» **Prompt**
Where a line contains the word "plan", copy that line from the records below.

Extracted records
---------------

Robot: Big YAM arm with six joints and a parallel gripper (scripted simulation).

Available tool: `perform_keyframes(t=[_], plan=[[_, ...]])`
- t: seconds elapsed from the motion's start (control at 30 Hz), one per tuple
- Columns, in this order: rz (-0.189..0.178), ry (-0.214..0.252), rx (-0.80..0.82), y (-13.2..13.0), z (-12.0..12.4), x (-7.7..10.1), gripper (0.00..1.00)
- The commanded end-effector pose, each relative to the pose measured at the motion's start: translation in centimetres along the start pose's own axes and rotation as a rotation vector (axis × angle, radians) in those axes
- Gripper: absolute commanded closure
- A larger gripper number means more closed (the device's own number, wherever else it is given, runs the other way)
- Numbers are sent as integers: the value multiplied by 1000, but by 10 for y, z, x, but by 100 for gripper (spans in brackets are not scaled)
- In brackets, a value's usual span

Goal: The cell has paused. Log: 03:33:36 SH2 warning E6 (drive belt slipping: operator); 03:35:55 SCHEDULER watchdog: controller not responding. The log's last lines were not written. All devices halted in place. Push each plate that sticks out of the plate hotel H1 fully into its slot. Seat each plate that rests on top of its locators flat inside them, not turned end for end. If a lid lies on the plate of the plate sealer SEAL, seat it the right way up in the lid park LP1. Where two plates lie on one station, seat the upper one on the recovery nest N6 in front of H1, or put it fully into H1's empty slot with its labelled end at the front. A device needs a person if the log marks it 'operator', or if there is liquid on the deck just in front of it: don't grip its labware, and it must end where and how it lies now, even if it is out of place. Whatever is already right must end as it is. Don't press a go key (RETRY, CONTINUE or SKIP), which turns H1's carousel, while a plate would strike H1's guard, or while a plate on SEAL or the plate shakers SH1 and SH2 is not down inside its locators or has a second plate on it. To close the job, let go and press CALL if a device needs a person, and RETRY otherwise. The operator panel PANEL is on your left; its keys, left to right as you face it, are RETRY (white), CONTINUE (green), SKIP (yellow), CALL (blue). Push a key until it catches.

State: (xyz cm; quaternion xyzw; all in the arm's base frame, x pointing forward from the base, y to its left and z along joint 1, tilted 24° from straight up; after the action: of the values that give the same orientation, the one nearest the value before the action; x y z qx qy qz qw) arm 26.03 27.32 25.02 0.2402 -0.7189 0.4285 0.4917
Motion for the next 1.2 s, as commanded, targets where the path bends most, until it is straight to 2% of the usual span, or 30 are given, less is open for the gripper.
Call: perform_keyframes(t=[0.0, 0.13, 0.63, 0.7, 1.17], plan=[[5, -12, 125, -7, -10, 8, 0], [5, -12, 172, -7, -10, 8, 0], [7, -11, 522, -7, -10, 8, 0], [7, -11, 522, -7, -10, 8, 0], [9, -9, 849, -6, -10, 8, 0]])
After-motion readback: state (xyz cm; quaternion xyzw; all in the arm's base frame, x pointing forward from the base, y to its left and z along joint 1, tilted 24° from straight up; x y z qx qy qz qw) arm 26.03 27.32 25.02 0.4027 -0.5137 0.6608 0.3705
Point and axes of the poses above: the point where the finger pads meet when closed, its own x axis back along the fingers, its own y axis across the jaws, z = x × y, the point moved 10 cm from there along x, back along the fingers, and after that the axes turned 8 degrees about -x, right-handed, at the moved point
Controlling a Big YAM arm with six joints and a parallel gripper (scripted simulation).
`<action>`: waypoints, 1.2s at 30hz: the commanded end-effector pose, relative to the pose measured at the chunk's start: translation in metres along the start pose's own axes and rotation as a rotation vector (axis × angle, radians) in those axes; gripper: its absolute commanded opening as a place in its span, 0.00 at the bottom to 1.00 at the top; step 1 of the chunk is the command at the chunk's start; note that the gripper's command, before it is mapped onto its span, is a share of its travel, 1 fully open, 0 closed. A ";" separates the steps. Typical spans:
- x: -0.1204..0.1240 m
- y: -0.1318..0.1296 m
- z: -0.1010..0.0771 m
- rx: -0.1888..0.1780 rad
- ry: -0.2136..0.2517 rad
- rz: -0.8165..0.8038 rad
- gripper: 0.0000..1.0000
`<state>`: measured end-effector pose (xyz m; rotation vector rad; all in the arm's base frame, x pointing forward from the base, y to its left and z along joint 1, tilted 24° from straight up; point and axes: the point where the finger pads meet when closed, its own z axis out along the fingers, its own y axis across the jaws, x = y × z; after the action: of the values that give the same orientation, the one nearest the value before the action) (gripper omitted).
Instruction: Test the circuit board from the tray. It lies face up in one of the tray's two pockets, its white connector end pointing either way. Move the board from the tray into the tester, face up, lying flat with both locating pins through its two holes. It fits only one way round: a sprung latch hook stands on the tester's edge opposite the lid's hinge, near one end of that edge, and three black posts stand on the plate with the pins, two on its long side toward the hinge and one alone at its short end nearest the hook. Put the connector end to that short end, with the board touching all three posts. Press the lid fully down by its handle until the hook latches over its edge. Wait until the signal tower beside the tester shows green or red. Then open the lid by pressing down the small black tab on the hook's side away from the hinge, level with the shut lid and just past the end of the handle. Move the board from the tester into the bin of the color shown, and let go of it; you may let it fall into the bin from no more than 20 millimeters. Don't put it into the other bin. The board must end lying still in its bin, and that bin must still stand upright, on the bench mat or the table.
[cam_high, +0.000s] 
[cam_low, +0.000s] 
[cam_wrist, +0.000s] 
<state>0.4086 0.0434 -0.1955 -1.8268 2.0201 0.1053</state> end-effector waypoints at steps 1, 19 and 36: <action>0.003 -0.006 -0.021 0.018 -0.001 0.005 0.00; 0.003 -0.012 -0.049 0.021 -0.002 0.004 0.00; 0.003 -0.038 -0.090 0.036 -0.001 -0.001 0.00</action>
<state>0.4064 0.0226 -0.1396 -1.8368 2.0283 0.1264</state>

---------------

» **Task result**
Available tool: `perform_keyframes(t=[_], plan=[[_, ...]])`
Call: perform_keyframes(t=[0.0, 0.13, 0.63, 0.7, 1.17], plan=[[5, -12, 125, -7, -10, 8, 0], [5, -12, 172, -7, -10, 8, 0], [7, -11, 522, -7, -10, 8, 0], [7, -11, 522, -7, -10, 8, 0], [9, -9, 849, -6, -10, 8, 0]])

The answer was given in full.